FPN with VGG16 Backbone for FasterRCNN

Hi, I would like to use the VGG16 Backbone in combination with FPN in the Faster R-CNN object detector.
I load the VGG16 as follows

backbone = torchvision.models.vgg16()
backbone = backbone.features[:-1]
backbone.out_channels = 512

Now I would like to attach a FPN to the VGG as follows:

backbone = BackboneWithFPN(backbone, return_layers, in_channels_list, out_channels)

which I found in the documentation. Can anybody help to construct the return_layers, in_channels and out_channels for the VGG16 Example? I did only find some for ResNet, but I cannot get it running for VGG currently.
Would be glad about any type of help here.
Thanks in advance.

As I like to have answers here in the Forum I did get it work by myself. Your first have to create a named version of the VGG16 Network Backbone and then construct the FPN around it.
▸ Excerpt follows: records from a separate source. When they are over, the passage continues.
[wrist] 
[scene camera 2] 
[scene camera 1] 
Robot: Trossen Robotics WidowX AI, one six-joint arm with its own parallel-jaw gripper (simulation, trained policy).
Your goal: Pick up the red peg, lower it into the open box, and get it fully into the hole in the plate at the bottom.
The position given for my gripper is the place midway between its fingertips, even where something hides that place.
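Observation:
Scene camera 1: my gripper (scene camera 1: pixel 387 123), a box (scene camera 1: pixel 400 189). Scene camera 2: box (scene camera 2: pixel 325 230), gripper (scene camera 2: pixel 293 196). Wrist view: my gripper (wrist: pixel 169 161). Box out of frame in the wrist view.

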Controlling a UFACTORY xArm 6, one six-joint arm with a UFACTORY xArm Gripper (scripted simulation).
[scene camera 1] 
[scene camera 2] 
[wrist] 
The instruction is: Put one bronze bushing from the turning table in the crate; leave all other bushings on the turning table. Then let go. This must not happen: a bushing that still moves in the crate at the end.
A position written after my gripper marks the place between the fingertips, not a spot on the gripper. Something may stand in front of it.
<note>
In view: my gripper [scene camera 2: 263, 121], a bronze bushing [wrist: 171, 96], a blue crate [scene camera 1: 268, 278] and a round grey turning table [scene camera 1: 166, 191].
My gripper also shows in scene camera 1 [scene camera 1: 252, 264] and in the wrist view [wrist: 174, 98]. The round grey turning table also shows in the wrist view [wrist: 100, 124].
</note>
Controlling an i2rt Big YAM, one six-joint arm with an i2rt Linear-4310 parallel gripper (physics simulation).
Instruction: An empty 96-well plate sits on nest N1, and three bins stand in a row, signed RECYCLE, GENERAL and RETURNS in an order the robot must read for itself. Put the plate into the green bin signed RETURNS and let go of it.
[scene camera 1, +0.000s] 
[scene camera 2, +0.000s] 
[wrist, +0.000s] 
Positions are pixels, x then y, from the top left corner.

Following Code snipped should work:

from torchvision.models.detection.backbone_utils import BackboneWithFPN
import torch
import torch.nn as nn

class VGG_named(nn.Module):
    def __init__(self):
        super().__init__()

        self.layer_1 = nn.Sequential(
            nn.Conv2d(3, 64, kernel_size=(3, 3), stride=(1, 1), padding=(1, 1)),
            nn.ReLU(inplace=True),
            nn.Conv2d(64, 64, kernel_size=(3, 3), stride=(1, 1), padding=(1, 1)),
            nn.ReLU(inplace=True),
            nn.MaxPool2d(kernel_size=2, stride=2, padding=0, dilation=1, ceil_mode=False)
        )

        self.layer_2 = nn.Sequential(
            nn.Conv2d(64, 128, kernel_size=(3, 3), stride=(1, 1), padding=(1, 1)),
            nn.ReLU(inplace=True),
            nn.Conv2d(128, 128, kernel_size=(3, 3), stride=(1, 1), padding=(1, 1)),
            nn.ReLU(inplace=True),
            nn.MaxPool2d(kernel_size=2, stride=2, padding=0, dilation=1, ceil_mode=False)
        )

        self.layer_3 = nn.Sequential(
            nn.Conv2d(128, 256, kernel_size=(3, 3), stride=(1, 1), padding=(1, 1)),
            nn.ReLU(inplace=True),
            nn.Conv2d(256, 256, kernel_size=(3, 3), stride=(1, 1), padding=(1, 1)),
            nn.ReLU(inplace=True),
            nn.Conv2d(256, 256, kernel_size=(3, 3), stride=(1, 1), padding=(1, 1)),
            nn.ReLU(inplace=True),
            nn.MaxPool2d(kernel_size=2, stride=2, padding=0, dilation=1, ceil_mode=False)
        )

        self.layer_4 = nn.Sequential(
            nn.Conv2d(256, 512, kernel_size=(3, 3), stride=(1, 1), padding=(1, 1)),
            nn.ReLU(inplace=True),
            nn.Conv2d(512, 512, kernel_size=(3, 3), stride=(1, 1), padding=(1, 1)),
            nn.ReLU(inplace=True),
            nn.Conv2d(512, 512, kernel_size=(3, 3), stride=(1, 1), padding=(1, 1)),
            nn.ReLU(inplace=True),
            nn.MaxPool2d(kernel_size=2, stride=2, padding=0, dilation=1, ceil_mode=False)
        )

        self.layer_5 = nn.Sequential(
            nn.Conv2d(512, 512, kernel_size=(3, 3), stride=(1, 1), padding=(1, 1)),
            nn.ReLU(inplace=True),
            nn.Conv2d(512, 512, kernel_size=(3, 3), stride=(1, 1), padding=(1, 1)),
            nn.ReLU(inplace=True),
            nn.Conv2d(512, 512, kernel_size=(3, 3), stride=(1, 1), padding=(1, 1)),
            nn.ReLU(inplace=True)
        )
        
    def forward(self,x):
        x = self.layer_1(x)
        x = self.layer_2(x)
        x = self.layer_3(x)
        x = self.layer_4(x)
        x = self.layer_5(x)
        return x

if __name__ == "__main__":
    vgg16 = VGG_named()
    vgg16.out_channels = 512

    in_channels_list = [128, 256, 512, 512]
    return_layers = {'layer_2': '0', 'layer_3': '1', 'layer_4': '2', 'layer_5': '3'}

    out_channels = 256

    backbone = BackboneWithFPN(vgg16, return_layers, in_channels_list, out_channels)
    img = torch.randn((4,3,512,512))
    out = backbone(img)

Hi,

Did you manage to use this to run with Faster R-CNN? I’m looking for a similar implementation, but Id need the VGG to be pre-trained. any idea if this is possible?

You can convert the weights from the unnamed to the named VGG. Than you can load the backbone into FasterRCNN and train it with FPN.